Semiclassical multichannel perturbed-stationary-state model for rearrangement atomic collisions.

Abstract

We present a translationally invariant formulation of the semiclassical perturbed-stationary-state (PSS) method of atomic collisions that satisfies scattering boundary conditions without resorting to the electron translation factor. Our formulation hinges on the fact that correctly dissociating linear combinations of adiabatic electronic states become in the limit proper atomic states. Galilean invariant dynamical couplings are generated by scattering momenta conjugated to reaction coordinates in the Jacobi frames appropriate for describing either the colliding or the parting atomic species. Residual asymptotic couplings exist and constitute a necessary ingredient of our theory. They emerge because an electron in asymptotic capture (charge-exchange) state travels in the Jacobi frame proper for its collision entry state. As such, we do not eliminate the residual couplings by modifying the adiabatic functions with an electron translation factor, but rather harness them to construct asymptotic interaction-picture traveling states suitable for the PSS basis employed.
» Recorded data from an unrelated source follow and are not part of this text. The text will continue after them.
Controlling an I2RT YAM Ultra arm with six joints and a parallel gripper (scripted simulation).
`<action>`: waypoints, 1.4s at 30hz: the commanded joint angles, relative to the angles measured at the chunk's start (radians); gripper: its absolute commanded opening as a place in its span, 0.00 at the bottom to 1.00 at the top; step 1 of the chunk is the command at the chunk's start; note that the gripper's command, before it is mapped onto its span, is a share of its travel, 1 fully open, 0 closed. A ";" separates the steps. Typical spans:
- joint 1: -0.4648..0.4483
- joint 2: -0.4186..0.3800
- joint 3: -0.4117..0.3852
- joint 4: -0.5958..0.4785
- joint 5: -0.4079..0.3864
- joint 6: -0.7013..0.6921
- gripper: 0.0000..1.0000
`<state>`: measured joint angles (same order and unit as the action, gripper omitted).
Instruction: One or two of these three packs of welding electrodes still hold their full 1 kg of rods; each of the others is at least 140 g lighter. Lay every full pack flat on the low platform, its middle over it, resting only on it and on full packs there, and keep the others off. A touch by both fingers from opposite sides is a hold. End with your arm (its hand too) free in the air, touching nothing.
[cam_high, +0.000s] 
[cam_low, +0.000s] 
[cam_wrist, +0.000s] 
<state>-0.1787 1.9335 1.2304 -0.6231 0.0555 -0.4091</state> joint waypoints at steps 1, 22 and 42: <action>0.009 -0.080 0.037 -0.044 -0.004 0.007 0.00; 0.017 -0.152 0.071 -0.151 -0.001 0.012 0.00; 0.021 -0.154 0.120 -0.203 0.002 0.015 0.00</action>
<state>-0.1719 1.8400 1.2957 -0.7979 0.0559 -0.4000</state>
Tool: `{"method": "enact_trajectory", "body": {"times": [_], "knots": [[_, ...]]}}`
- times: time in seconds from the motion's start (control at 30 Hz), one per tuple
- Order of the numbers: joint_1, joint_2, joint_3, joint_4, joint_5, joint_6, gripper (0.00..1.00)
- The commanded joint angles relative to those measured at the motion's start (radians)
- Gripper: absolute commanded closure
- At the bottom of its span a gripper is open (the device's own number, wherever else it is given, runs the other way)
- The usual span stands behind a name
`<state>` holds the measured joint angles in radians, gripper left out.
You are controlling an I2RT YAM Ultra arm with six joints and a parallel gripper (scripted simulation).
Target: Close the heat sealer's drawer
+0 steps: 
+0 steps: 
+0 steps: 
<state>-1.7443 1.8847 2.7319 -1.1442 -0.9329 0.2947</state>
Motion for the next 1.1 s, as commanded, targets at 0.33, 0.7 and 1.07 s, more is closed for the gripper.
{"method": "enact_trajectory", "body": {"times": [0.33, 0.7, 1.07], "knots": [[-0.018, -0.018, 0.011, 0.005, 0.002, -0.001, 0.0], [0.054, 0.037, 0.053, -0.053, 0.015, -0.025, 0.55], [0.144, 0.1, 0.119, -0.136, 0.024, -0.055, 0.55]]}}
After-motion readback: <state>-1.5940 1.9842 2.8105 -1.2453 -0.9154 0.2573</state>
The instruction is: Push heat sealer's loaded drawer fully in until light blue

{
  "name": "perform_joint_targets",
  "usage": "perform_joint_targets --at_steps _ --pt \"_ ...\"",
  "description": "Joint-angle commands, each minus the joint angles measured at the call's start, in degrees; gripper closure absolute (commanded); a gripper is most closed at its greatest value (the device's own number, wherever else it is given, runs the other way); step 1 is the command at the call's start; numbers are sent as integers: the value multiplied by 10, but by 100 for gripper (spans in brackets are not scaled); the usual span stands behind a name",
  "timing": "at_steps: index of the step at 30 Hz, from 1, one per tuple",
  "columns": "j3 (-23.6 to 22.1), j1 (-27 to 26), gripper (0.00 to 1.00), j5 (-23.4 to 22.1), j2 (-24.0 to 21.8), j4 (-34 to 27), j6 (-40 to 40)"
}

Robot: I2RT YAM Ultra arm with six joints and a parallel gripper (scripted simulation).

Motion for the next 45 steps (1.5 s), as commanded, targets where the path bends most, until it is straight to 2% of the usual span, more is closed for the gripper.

This allows negating the traveling phases from the semiclassically propagated adiabatic amplitudes. The resulting phase-free capture amplitudes reach a definite asymptotic limit. The collision momentum operators in Jacobi coordinates proper for different asymptotic rearrangements are not equivalent. This is always true regardless of the basis employed, since imposing a diagonal internal kinetic energy in one Jacobi frame necessarily implies it is not diagonal in other internal coordinates (which is also the source of residual couplings). We therefore suggest a unique and instantaneous dynamical coupling operator may be constructed as the temporal adiabatic-state weighted average of the scattering momenta associated with the electronic rearrangements spanned by the basis. The proposed multichannel PSS propagator is shown, in forthcoming work, to faithfully reproduce the charge-exchange cross sections in collisions of ${\mathrm{He}}^{2+}$ on H and ${\mathrm{H}}^{+}$ on ${\mathrm{He}}^{+}$ up to the energies where ionization becomes important.